First create a ProfileMode instance.
>>> from theano import ProfileMode
>>> profmode = theano.ProfileMode(optimizer='fast_run', linker=theano.gof.OpWiseCLinker())
The ProfileMode constructor takes as input an optimizer and a linker. Which optimizer and linker to use will depend on the application. For example, a user wanting to profile the Python implementation only, should use the gof.PerformLinker (or “py” for short). On the other hand, a user wanting to profile his graph using C implementations wherever possible should use the gof.OpWiseCLinker (or “c|py”). For testing the speed of your code we would recommend using the ‘fast_run’ optimizer and gof.OpWiseCLinker linker.
Once the ProfileMode instance is created, simply compile your graph as you would normally, by specifying the mode parameter.
>>> # with functions
>>> f = theano.function([input1,input2],[output1], mode=profmode)
>>> # with modules
>>> m = theano.Module()
>>> minst = m.make(mode=profmode)
Once your graph is compiled, simply run the program or operation you wish to profile, then call profmode.print_summary(). This will provide you with the desired timing information, indicating where your graph is spending most of its time.
This is best shown through an example. Lets use the example of logistic regression. (Code for this example is in the file benchmark/regression/regression.py.)
Compiling the module with ProfileMode and calling profmode.print_summary() generates the following output:
"""
ProfileMode.print_summary()
---------------------------
local_time 0.0749197006226 (Time spent running thunks)
Apply-wise summary: <fraction of local_time spent at this position> (<Apply position>, <Apply Op name>)
0.069 15 _dot22
0.064 1 _dot22
0.053 0 InplaceDimShuffle{x,0}
0.049 2 InplaceDimShuffle{1,0}
0.049 10 mul
0.049 6 Elemwise{ScalarSigmoid{output_types_preference=<theano.scalar.basic.transfer_type object at 0x171e650>}}[(0, 0)]
0.049 3 InplaceDimShuffle{x}
0.049 4 InplaceDimShuffle{x,x}
0.048 14 Sum{0}
0.047 7 sub
0.046 17 mul
0.045 9 sqr
0.045 8 Elemwise{sub}
0.045 16 Sum
0.044 18 mul
... (remaining 6 Apply instances account for 0.25 of the runtime)
Op-wise summary: <fraction of local_time spent on this kind of Op> <Op name>
0.139 * mul
0.134 * _dot22
0.092 * sub
0.085 * Elemwise{Sub{output_types_preference=<theano.scalar.basic.transfer_type object at 0x1779f10>}}[(0, 0)]

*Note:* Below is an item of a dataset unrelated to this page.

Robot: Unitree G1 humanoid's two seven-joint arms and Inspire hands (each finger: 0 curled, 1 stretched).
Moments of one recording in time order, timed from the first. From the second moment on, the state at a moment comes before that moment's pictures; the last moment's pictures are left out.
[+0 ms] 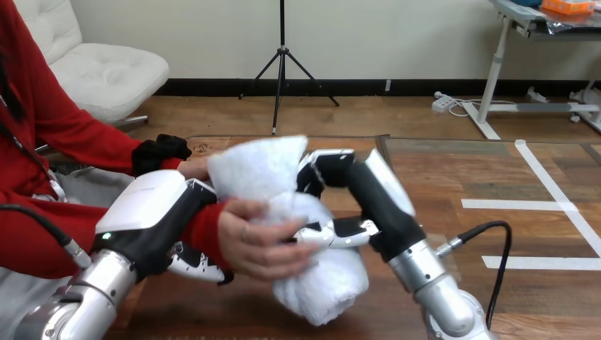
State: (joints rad) left arm -0.01 0.56 -0.11 -0.07 0.60 -0.14 -0.16; right arm -0.51 -0.11 0.12 1.14 -0.23 -1.17 0.05
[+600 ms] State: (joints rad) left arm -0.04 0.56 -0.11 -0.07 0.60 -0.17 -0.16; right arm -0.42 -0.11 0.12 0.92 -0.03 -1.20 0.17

0.053 * InplaceDimShuffle{x,0}
0.049 * InplaceDimShuffle{1,0}
0.049 * Elemwise{ScalarSigmoid{output_types_preference=<theano.scalar.basic.transfer_type object at 0x171e650>}}[(0, 0)]

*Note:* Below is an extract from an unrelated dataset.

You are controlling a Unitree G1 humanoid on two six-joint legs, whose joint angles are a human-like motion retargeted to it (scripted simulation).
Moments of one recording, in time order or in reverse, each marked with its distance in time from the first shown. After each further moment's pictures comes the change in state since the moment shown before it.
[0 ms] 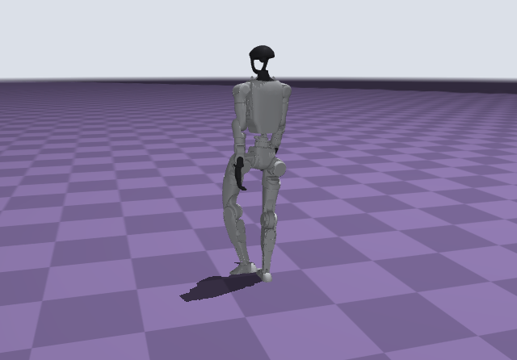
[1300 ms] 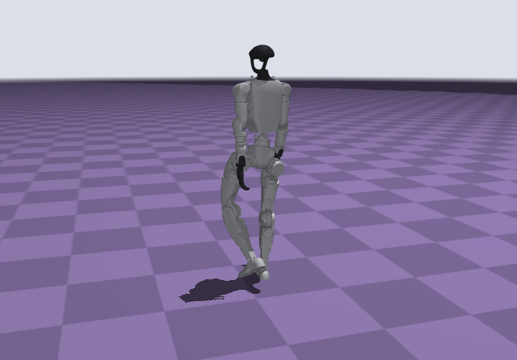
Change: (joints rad) left arm 0.046 0.015 0.031 0.025 0.023 0.020 -0.001; right arm 0.111 -0.013 -0.015 0.031 -0.015 -0.016 0.000; waist -0.016 -0.048 -0.003; left_leg 0.053 -0.001 0.029 0.222 -0.006 0.087; right_leg -0.058 -0.098 -0.062 0.031 0.049 0.031
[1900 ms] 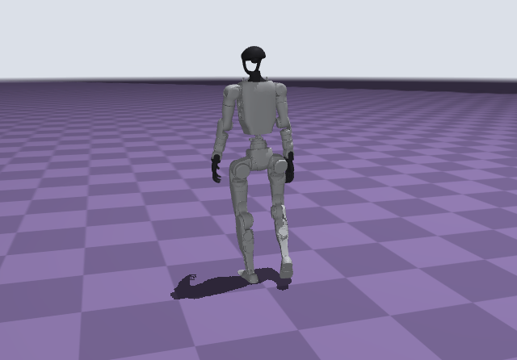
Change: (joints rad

0.049 * InplaceDimShuffle{x}
0.049 * InplaceDimShuffle{x,x}
0.048 * Sum{0}
0.045 * sqr
0.045 * Sum
0.043 * Sum{1}
0.042 * Elemwise{Mul{output_types_preference=<theano.scalar.basic.transfer_type object at 0x17a0f50>}}[(0, 1)]
0.041 * Elemwise{Add{output_types_preference=<theano.scalar.basic.transfer_type object at 0x1736a50>}}[(0, 0)]
0.039 * Elemwise{Second{output_types_preference=<theano.scalar.basic.transfer_type object at 0x1736d90>}}[(0, 1)]
... (remaining 0 Ops account for 0.00 of the runtime)
(*) Op is running a c implementation
"""
The summary has two components to it. In the first section called the Apply-wise summary, timing information is provided for the worst offending Apply nodes. This corresponds to individual Op applications within your graph which take the longest to execute (so if you use dot twice, you will see two entries there). In the second portion, the Op-wise summary, the execution time of all Apply nodes executing the same Op are grouped together and the total execution time per Op is shown (so if you use dot twice, you will see only one entry there corresponding to the sum of the time spent in each of them).
Note that the ProfileMode also shows which Ops were running a c implementation.